His mind grows blurrier by the minute, like a window frosting over. He wants to tell someone, anyone, see, see, not such a miracle anymore, am I? But he has no audience. At one point, he realizes the canyon is encased in shadow, the sun lower in the sky. Getting close to night. Night is when he sleeps. At the threshold of waking and dreaming, his last thought is how pillowy the snow feels and how much he would like to have a little rest.





Chapter 43



EVERYTHING IN western Washington is draped in moss and smells of earthworms. Rain falls more often than not. Cars are rust flecked from the salt breeze coming off the ocean. In September, Miriam found a motel outside Tacoma that didn’t ask questions and let her pay by the week in cash. The walls were paneled with pine and the carpeting stained and the overhead lamps darkened with dead moths. Smoking was permitted. Lawn chairs and Old Smokey grills sat outside of three of the seven rooms. This was a place people lived, among them a toothless man she suspected of cooking meth and a whore with dishwater-blond hair who wore the same purple miniskirt every day.

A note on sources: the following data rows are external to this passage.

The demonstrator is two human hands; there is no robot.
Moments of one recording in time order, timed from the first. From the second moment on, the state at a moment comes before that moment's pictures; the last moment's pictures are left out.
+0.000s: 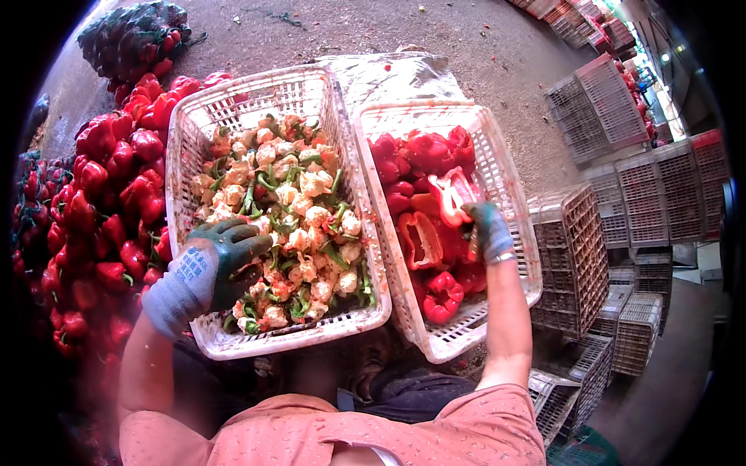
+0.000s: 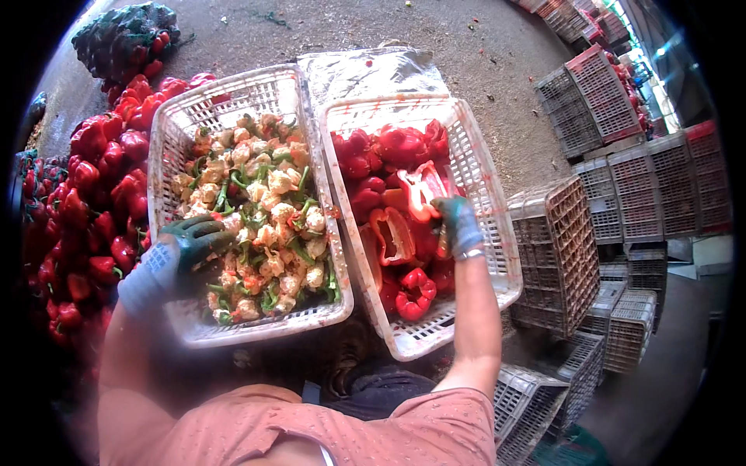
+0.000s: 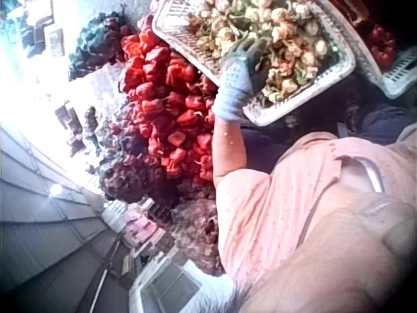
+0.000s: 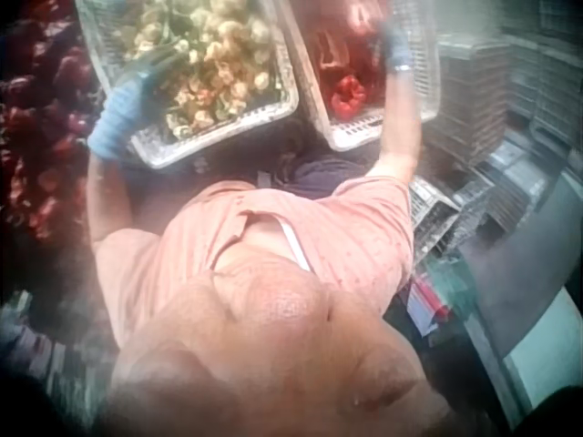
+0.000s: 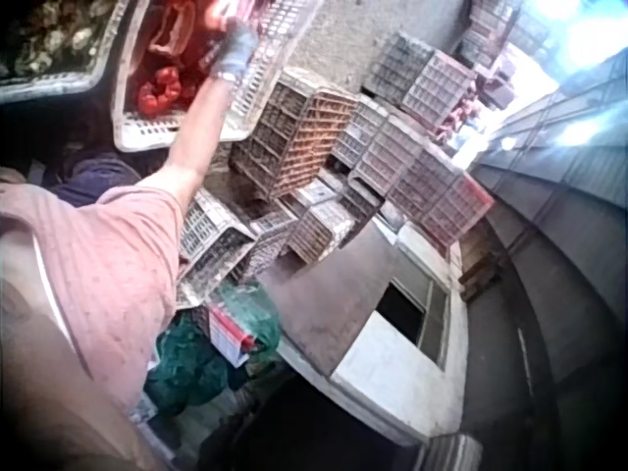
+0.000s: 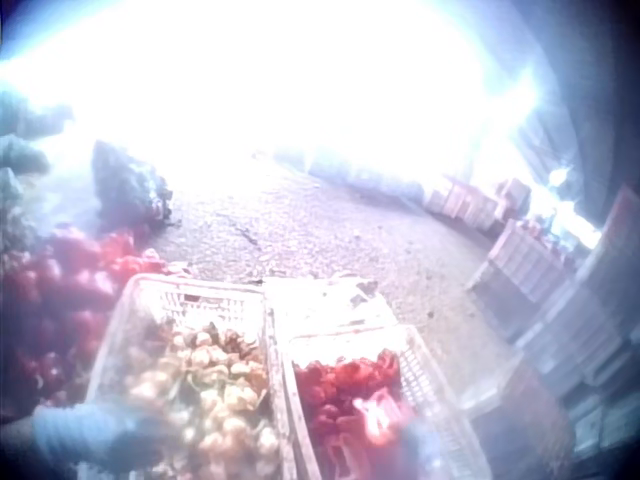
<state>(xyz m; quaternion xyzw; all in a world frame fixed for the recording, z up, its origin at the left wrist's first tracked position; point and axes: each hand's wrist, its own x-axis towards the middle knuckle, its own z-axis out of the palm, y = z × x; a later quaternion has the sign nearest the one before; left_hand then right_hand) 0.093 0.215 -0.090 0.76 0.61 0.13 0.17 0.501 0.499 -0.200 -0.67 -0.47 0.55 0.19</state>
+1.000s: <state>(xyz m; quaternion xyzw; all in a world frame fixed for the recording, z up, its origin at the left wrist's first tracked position) -0.053 -0.161 -0.198 0.04 0.92 0.40 -0.02 0.417 0.406 -0.084 -0.51 -0.56 0.63 0.14</state>
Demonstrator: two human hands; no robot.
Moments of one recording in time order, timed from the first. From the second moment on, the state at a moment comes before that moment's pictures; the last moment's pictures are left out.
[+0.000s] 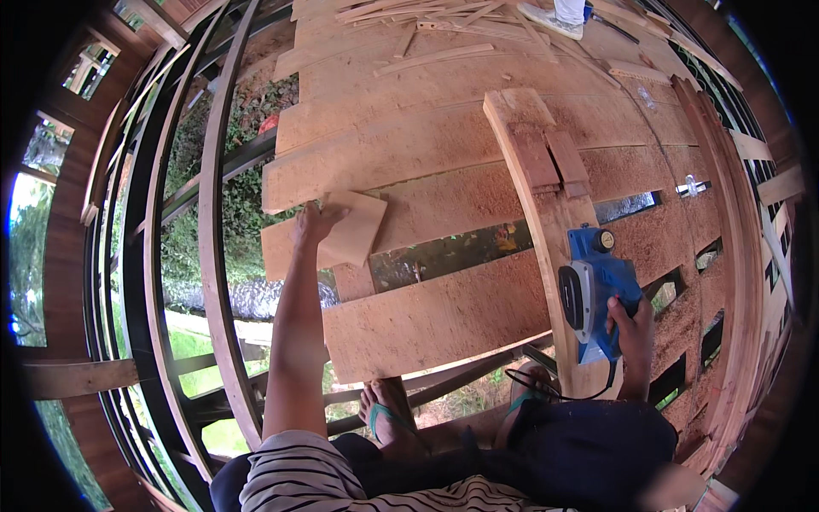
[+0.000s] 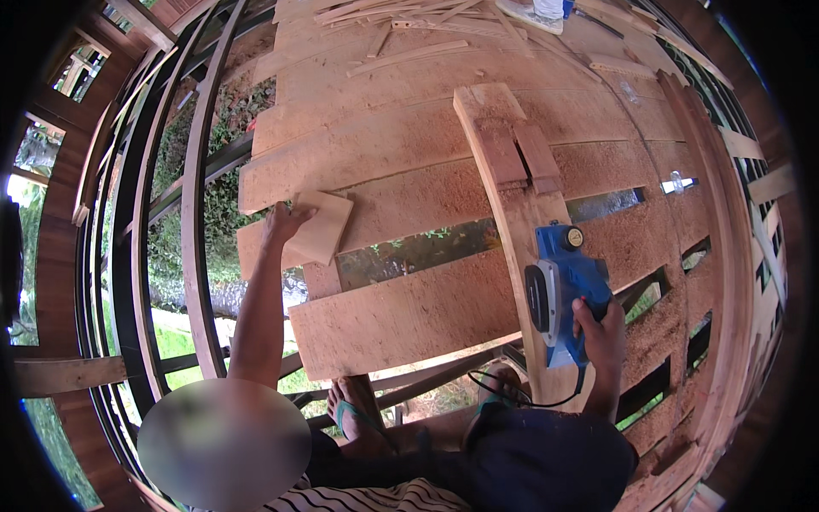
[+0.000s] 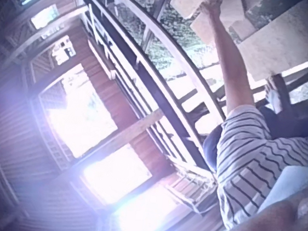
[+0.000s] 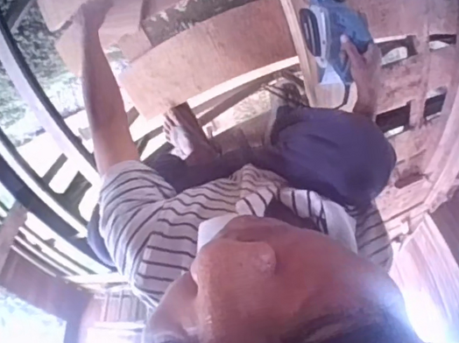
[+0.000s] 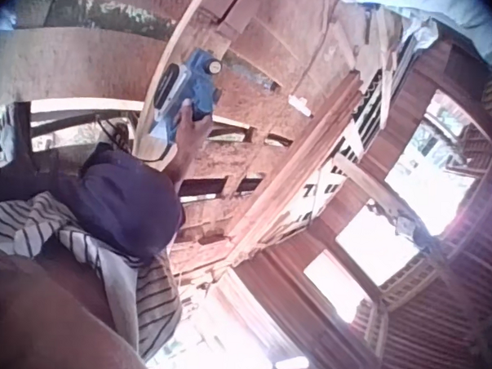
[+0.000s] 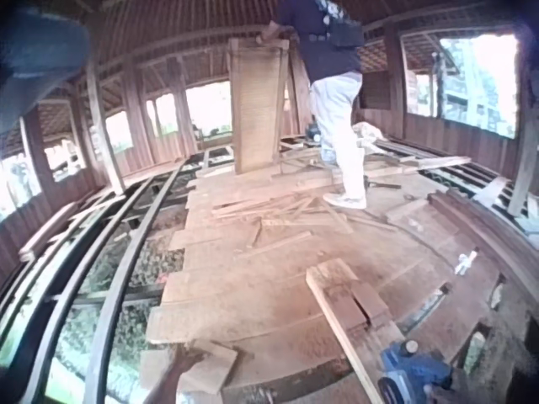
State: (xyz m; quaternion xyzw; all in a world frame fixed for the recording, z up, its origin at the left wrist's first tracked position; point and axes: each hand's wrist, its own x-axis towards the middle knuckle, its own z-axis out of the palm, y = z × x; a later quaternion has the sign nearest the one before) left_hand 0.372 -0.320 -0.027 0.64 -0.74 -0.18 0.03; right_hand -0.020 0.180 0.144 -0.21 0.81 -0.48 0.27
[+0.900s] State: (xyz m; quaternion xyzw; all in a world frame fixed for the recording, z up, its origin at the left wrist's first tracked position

The federal detention center is located twelve miles south of Seattle. No fencing surrounds it. No guard towers loom along its perimeter. Because the inmates remain indoors, in total isolation. It is located in an oddly public place, nearby a Rent-A-Wreck and the Bull Pen Pub and an All Star Grocery where she regularly parks her Ramcharger and sits looking at the FDC, an institutional gray building that resembles nothing so much as a medieval castle that could not be stormed.

There is a Starbucks on every corner of the city and she taps into their free Wi-Fi and does her research. The facility was built in 1997 and meant to accommodate 677 prisoners. Some are sentenced and some are awaiting sentences. Their crimes range from crypto-anarchy to wire fraud to aircraft theft to bank robbery to domestic terrorism. A phone call from a pay phone revealed that Jeremy was not listed as an inmate, but that means nothing.

She does not trust and does not have the patience for the red tape she will have to go through to request blueprints, so she researches the architect and finds him easily through a Google search and one night breaks into his firm and steals the plans along with three computers to make it look like a proper robbery.